Finding the metric that could accurately measure the output quality proved to be as difficult as it was critical. Traditional accuracy metrics such as Execution Accuracy and Exact Matching could not fully capture the nuance and complexity of user interactions with the system. We needed a metric that could capture both the binary nature of correctness and the nuanced spectrum of human judgment. (See below for an example.)

To evaluate the solution appropriately, we deployed a metric system that covered diverse aspects of "accuracy." The more stringent metrics (e.g., Execution Accuracy) were used to assess baseline accuracy, while custom-built auto-eval metrics leveraging a separate LLM was used to approximate human interpretation. Other metrics such as Exact Matching and Answer Similarity offered additional ways to assess model quality.

Our Approach in Summary

A combination of data enhancement, RAG, and model fine-tuning enabled us to tackle all these issues head-on. By iteratively experimenting and refining, our team was able to improve text-to-SQL model accuracy, reaching acceptable performance levels in a relative short timeframe.

Beyond Technology: Change Management and Responsible AI

This journey wouldn't be complete without acknowledging the human element. Integrating this cutting-edge AI solution into the everyday business user workflows required careful change management and training. Seamlessly partnering with the client team each step of the way, we embarked on a collaborative journey: conducting user interviews, crafting solution features, developing solutions, selecting testers, orchestrating User Acceptance Testing (UAT), planning rollouts, and designing trainings.
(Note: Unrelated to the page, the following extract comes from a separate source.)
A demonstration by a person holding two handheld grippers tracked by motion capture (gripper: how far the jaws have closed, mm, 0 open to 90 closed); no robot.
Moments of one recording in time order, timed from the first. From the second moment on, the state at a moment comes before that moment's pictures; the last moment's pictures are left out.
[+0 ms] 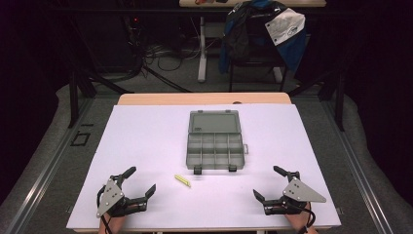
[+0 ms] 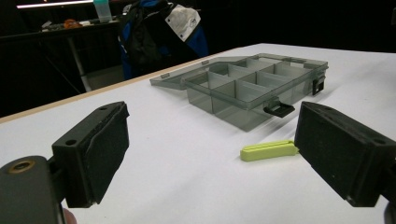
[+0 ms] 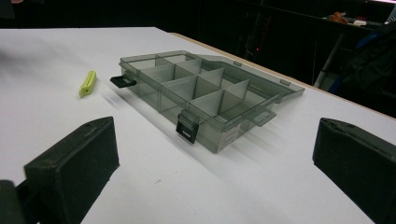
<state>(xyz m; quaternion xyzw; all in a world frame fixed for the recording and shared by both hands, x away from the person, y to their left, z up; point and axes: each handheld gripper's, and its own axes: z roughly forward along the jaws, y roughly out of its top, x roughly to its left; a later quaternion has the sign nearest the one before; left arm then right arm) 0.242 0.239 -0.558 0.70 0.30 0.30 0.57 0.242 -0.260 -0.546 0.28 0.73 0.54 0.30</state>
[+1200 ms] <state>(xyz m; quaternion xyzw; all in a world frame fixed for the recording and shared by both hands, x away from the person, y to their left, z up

Our commitment to Responsible AI was underpinned by a rigorous assessment of RAI risks and the implementation of risk mitigations. Our robust RAI framework and detailed action plans ensured that our solutions not only excelled in their technical prowess but were also ethical, unbiased, and transparent.

What We Learned

Reflecting on our journey, we would like to share a few key takeaways:

  1. Data is the cornerstone of LLM fine-tuning. It is crucial to establish a robust approach and process to collect/create, review, and enhance training and evaluation datasets.
  2. Robust and artful LLM model evaluation is critical for GenAI customization. It requires flexibility to encapsulate the binary nature of correctness and nuanced spectrum of human judgment. We deployed a metric system that covered diverse aspects of "accuracy.”
  3. Supervised Fine-Tuning (SFT) is just the beginning. Limited data can be gathered for initial fine-tuning. Hence, quickly setting up the process to enable continuous learning based on tester/user input is important.
  4. Actively experimenting and leveraging open-source communities can bring surprises. Newly released models and techniques can lead to solution breakthroughs with little effort.
  5. A strong RAI framework is crucial for GenAI solution roll-out. Hallucination and inaccuracy are inevitable: Clients must understand the associated risks and then, through change management, design guardrails and implement mitigants.

Conclusion

Text-to-SQL technology holds significant potential for enabling the entire organization to unlock valuable insights from data. But the path to effective implementation is intricate, requiring a tailored approach to design, evaluate, deploy, and scale these solutions. To unlock text-to-SQL’s full value potential, enterprises must also design appropriate change management processes, RAI guardrails, and human-in-the-loop flywheels.